PROBLEM STATEMENT | What you return must be the full listing, word for word, with no images in it.

MATERIAL SUPPLIED |
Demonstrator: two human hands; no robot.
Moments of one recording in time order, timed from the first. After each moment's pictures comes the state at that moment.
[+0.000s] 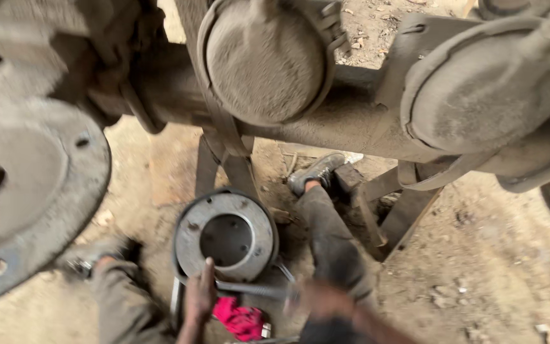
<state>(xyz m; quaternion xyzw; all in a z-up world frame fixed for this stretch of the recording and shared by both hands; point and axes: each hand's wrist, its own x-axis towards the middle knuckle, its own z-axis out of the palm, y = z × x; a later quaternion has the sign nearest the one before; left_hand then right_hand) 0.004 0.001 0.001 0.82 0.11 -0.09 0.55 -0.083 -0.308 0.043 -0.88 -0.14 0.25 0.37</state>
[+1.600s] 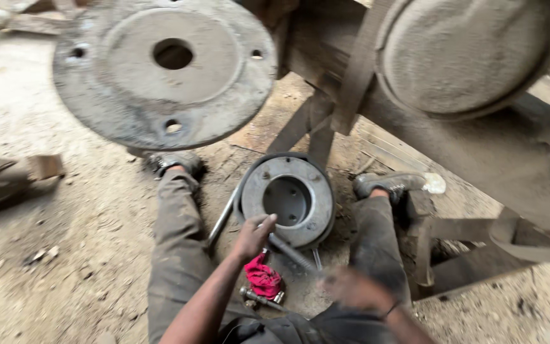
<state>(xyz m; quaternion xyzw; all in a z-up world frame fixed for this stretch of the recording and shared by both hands) -0.008 0.013 -0.010 0.72 0.01 -0.03 0.69 -0.057 -0.298 0.033 -0.87 -0.31 0.32 0.22</state>
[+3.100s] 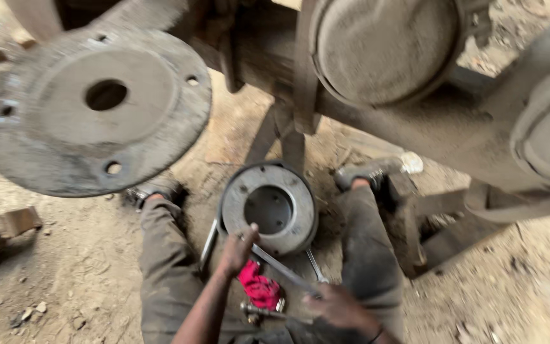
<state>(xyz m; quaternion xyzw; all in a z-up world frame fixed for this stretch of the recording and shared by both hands) -0.001 0.012 -0.018 0.70 0.05 -0.11 0.71 -0.108 -0.276 0.024 -0.86 -0.08 0.33 0.38</state>
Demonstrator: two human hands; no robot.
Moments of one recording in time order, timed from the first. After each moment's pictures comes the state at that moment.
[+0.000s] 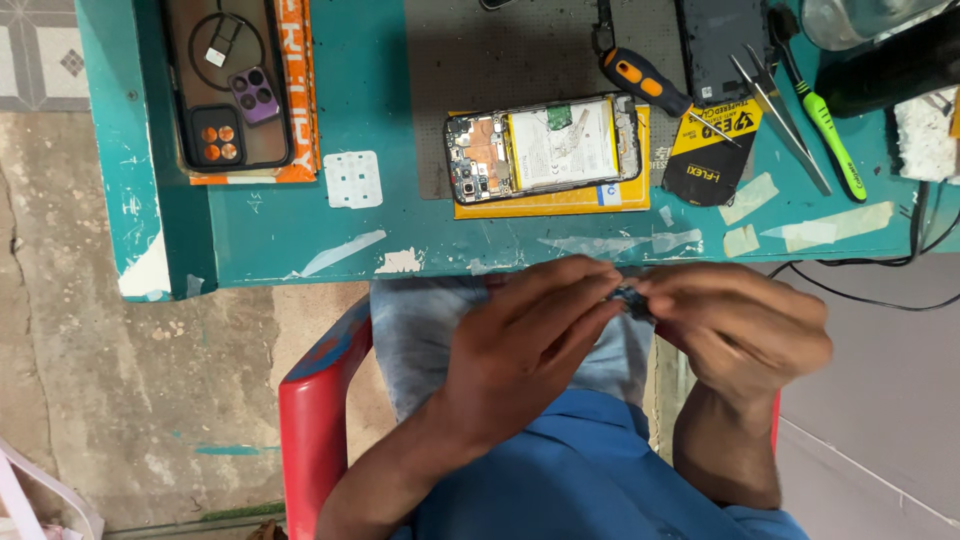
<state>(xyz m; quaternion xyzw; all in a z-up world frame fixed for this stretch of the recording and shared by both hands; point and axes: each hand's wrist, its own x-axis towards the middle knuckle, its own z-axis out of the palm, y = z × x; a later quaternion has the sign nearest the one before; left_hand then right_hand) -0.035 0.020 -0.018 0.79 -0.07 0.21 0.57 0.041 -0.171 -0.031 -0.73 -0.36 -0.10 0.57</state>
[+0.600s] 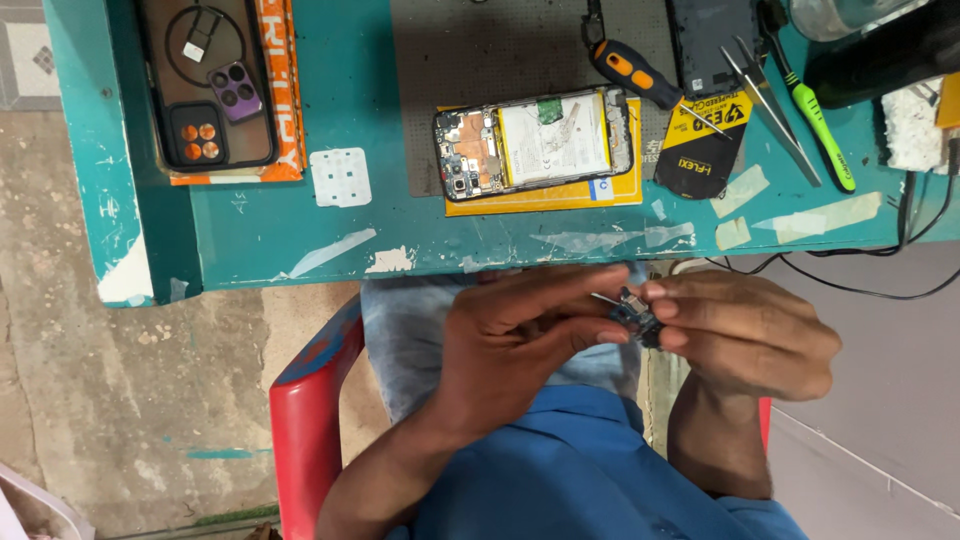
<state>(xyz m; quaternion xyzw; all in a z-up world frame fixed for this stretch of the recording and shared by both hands) -0.040 0.018 -0.035 0.52 -0.01 0.02 0.85 0.049 -0.174 -0.039 -0.66 -0.46 -0.22 0.55</state>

WRITTEN REPLY |
Demonstrator: two human hands; no robot.
Moments of one recording in time order, timed from the first. After each moment's pictures comes the state at that moment.
[+0.000s] 
<state>(xyz m; quaternion xyzw; all in a z-up world frame fixed for this stretch of the recording and shared by both hands; point and axes: each hand's wrist, its own x-axis towards the middle knuckle, its own z-axis out of the palm, y = z × x; a later quaternion has the sign nearest the one before; left_hand then right_hand) 0.004 0.001 0.001 0.82 0.11 -0.09 0.55 -0.083 -0.308 0.043 -0.88 -0.14 0.25 0.37</state>
[+1.600s] 
<state>(xyz m; quaternion xyzw; all in a z-up world frame fixed for this stretch of the recording and shared by both hands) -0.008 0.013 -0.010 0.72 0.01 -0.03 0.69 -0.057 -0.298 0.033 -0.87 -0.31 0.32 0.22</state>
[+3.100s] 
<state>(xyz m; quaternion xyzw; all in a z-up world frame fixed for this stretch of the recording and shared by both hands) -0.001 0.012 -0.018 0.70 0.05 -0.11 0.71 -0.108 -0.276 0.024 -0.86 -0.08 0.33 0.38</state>
Demonstrator: two human hands; no robot.
Moments of one recording in time order, timed from the first. After each moment's pictures comes the state at that moment.
[+0.000s] 
<state>(xyz m; quaternion xyzw; all in a z-up world frame fixed for this stretch of the recording and shared by both hands; point and axes: each hand's wrist, its own x-axis towards the middle knuckle, its own z-axis out of the palm, y = z × x; a later quaternion has the sign nearest the one before; left_hand then right_hand) -0.035 0.020 -0.018 0.79 -0.07 0.21 0.57 0.041 -0.171 -0.031 -0.73 -0.36 -0.10 0.57</state>
[+0.600s] 
<state>(xyz m; quaternion xyzw; all in a z-up world frame fixed for this stretch of the recording and shared by both hands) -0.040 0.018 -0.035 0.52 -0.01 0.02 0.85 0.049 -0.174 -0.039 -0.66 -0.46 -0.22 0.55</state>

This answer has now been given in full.